«À musée vous, à musée moi» : Quand Arte donne vie aux toiles de maîtres
PROGRAMME COURT•Le réalisateur Fabrice Maruca a confié à 20 Minutes tous les secrets de fabrication de ce programme hilarant qui anime les personnages des plus grands tableaux…Anne Demoulin
Une exposition qui n’a rien d’académique ! Jusqu’au 4 mars, les toiles de maîtres s’animent dans des sketchs loufoques et décalés chaque soir, sauf le mardi, à 20h45 sur Arte dans la série courte A musée vous, à musée moi, créée par Fouzia Kechkech, avec la voix de Joey Starr en guise de générique. Comment le réalisateur et scénariste Fabrice Maruca (La Minute Vieille) a-t-il réussi à donner vie aux personnages de 10 chefs-d’œuvre ?
Négocier avec les ayants droit de Norman Rockwell
La première saison compte 30 épisodes de deux minutes trente environ autour de 10 tableaux : La Joconde de Leonard de Vinci, American Gothic de Grant Wood, Arlequin et Pierrot d’André Derain, Le Tricheur à l’as de carreau de Georges de La Tour, Dans la Serre de Edouard Manet, Triple portrait de Richelieu de Philippe de Champaigne, Les Amants III de René Magritte, Les Raboteurs de parquet de Gustave Caillebotte, The Problem We All Live With de Norman Rockwell, Autoportrait de Degas et Evariste de Valernes d’Edgar Degas. « Chaque tableau est décliné en trois épisodes, trois histoires différentes par œuvre », résume le réalisateur Fabrice Maruca lors du dernier Festival de la Fiction TV de La Rochelle.
Une œuvre tombe dans le domaine public soixante-dix ans après la mort de l’auteur. « C’est plus compliqué pour les tableaux plus contemporains. Fouzia Kechkech travaille avec l’Adagp (Société des Auteurs dans les Arts graphiques et plastiques) qui gère les droits des œuvres. La fille de Norman Rockwell a lu les textes avant de donner son accord. On voulait un Fernando Botero, mais il ne nous a jamais répondu », explique le réalisateur.
Trouver le sosie de Mona Lisa
La production avait réalisé un dossier de vingt pages sur chaque œuvre traitée. « L’idée était de transmettre, en plus du nom du peintre et de l’année, une ou deux infos par épisode, il fallait que ce soit informatif, sans être chiant », confie le réalisateur.

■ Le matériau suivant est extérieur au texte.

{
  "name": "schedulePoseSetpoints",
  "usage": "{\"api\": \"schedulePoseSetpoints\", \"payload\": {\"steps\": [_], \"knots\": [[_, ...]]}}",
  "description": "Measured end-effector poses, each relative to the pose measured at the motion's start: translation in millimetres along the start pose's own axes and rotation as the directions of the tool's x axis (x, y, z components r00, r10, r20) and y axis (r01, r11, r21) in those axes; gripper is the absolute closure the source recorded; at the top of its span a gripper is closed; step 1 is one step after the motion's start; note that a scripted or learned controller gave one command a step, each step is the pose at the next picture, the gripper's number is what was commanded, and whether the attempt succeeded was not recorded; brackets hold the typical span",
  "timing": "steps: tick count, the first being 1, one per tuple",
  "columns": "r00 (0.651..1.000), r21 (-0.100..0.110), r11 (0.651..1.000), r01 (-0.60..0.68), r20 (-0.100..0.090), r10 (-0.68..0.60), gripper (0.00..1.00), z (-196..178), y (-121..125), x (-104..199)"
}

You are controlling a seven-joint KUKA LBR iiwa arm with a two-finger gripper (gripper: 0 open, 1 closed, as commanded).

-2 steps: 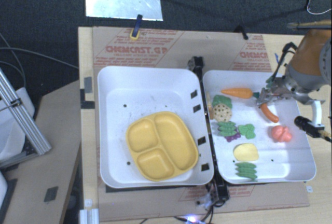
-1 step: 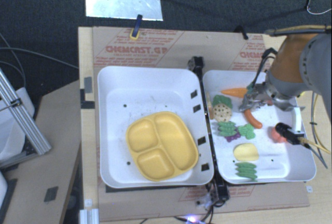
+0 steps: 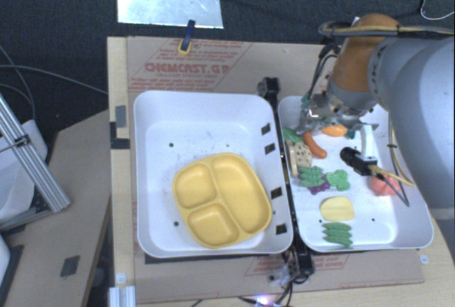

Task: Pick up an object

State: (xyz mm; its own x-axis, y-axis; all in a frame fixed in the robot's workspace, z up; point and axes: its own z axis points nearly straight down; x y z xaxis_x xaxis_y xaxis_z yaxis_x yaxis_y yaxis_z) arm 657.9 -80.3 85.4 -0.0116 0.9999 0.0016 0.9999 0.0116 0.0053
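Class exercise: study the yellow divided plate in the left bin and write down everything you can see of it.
The yellow divided plate is a rounded, matte tray that looks like plastic, with raised ridges splitting it into three compartments: two at the far side and one at the near side. No items are visible in any compartment. It lies flat and right way up on the floor of the left white bin, towards the near right corner, turned at a slight angle to the bin's walls. It touches only the bin floor.
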Motion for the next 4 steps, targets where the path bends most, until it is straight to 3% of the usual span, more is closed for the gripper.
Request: {"api": "schedulePoseSetpoints", "payload": {"steps": [1, 4], "knots": [[1.000, -0.001, 1.000, -0.004, 0.001, 0.004, 1.00, -104.7, -24.9, 32.6], [1.000, -0.006, 1.000, 0.003, 0.001, -0.003, 1.00, -132.0, -22.1, 31.6]]}}
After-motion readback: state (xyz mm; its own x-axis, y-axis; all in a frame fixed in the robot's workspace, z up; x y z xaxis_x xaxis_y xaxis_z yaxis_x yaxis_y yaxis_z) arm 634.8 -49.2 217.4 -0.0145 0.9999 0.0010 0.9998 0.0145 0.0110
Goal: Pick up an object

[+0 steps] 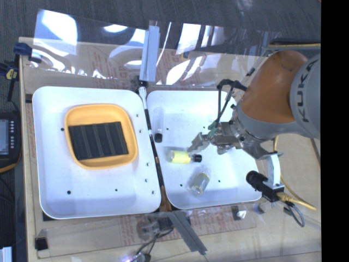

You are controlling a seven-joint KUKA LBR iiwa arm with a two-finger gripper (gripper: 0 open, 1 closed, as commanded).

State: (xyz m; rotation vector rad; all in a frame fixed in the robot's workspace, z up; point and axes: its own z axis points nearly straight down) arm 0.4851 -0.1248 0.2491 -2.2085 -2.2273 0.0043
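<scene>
In the right bin [180, 198] lie a small yellow bottle with a black cap [181, 157] and a clear plastic piece [198, 183] nearer the front. A small black object [158, 137] sits by the bin's left wall. My gripper [200, 142] hangs over the middle of the right bin, just up and to the right of the yellow bottle. I see nothing between its fingers. The left bin [49, 184] holds a yellow tray with a dark ribbed insert [99, 136].
The arm's grey and orange body [278, 94] covers the right bin's right side. A divider [151, 146] runs between the two bins. A clear shield [163, 53] stands along the back. A black device [8, 138] sits at the far left edge.
</scene>
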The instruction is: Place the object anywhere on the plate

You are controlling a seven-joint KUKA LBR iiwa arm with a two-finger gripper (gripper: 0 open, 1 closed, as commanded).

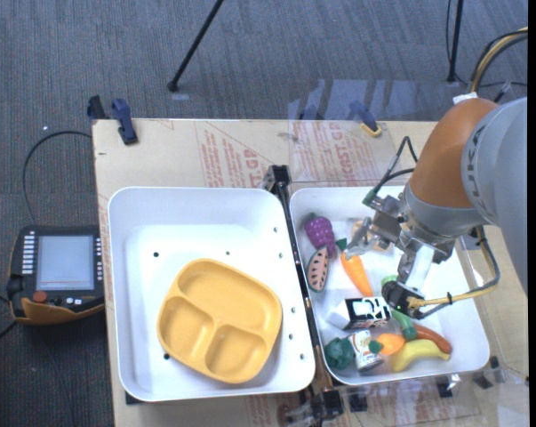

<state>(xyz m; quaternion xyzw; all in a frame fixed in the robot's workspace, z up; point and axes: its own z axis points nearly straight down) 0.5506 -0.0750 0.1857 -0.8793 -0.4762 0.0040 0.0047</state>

Au fil des épisodes, 22 acteurs font « parler avec des mots aujourd’hui des gens du passé ». « Le casting a facilement duré six mois. Il fallait trouver des acteurs qui jouent bien et qui ressemblent vraiment aux personnages des tableaux », explique Fabrice Maruca.
Trouver le sosie de Mona Lisa, campée par Barbara Bolotner, n’a pas été une mince affaire. « C’était compliqué aussi parce que la Joconde est seule dans le tableau, c’est pourquoi on a imaginé cette histoire d’appel à son agent, Dominique Besnehard, puis celle de Tinder où elle matche avec d’autres tableaux, et enfin celle avec le gardien le musée. Pendant le tournage, je donnais la réplique à Barbara via une oreillette », se souvient Fabrice Maruca.
Commander le même tissu que dans « American Gothic »
« On a tourné avec deux caméras. L’une filmait toujours en plan large, comme aux contours du tableau. Les acteurs démarraient immobiles, prenaient progressivement vie et devaient retrouver la position de départ exacte à la fin de l’épisode », explique le réalisateur.
La quasi-totalité des épisodes a été filmée « en décors réels ». « Pour La Joconde, l’arrière-plan a été entièrement peint par le décorateur. Pour le tableau de Manet, on a recréé une vraie serre avec de la vraie végétation. Pour Les Raboteurs de parquet, c’était du vrai parquet », détaille le réalisateur. « Le Triple portrait de Richelieu sur fond noir et Les Amants III, avec sa tête qui vole, ont nécessité de tourner sur fond vert », poursuit-il.
Un soin tout particulier a été accordé aux costumes et aux « barbes et postiches ». « Sonia Ancilotti, costumière au Théâtre de la Ville, a même poussé la minutie à commander le même tissu que celui du tableau American Gothic aux Etats-Unis », raconte le metteur en scène. C’est parce que le résultat est bluffant que les répliques sont hilarantes.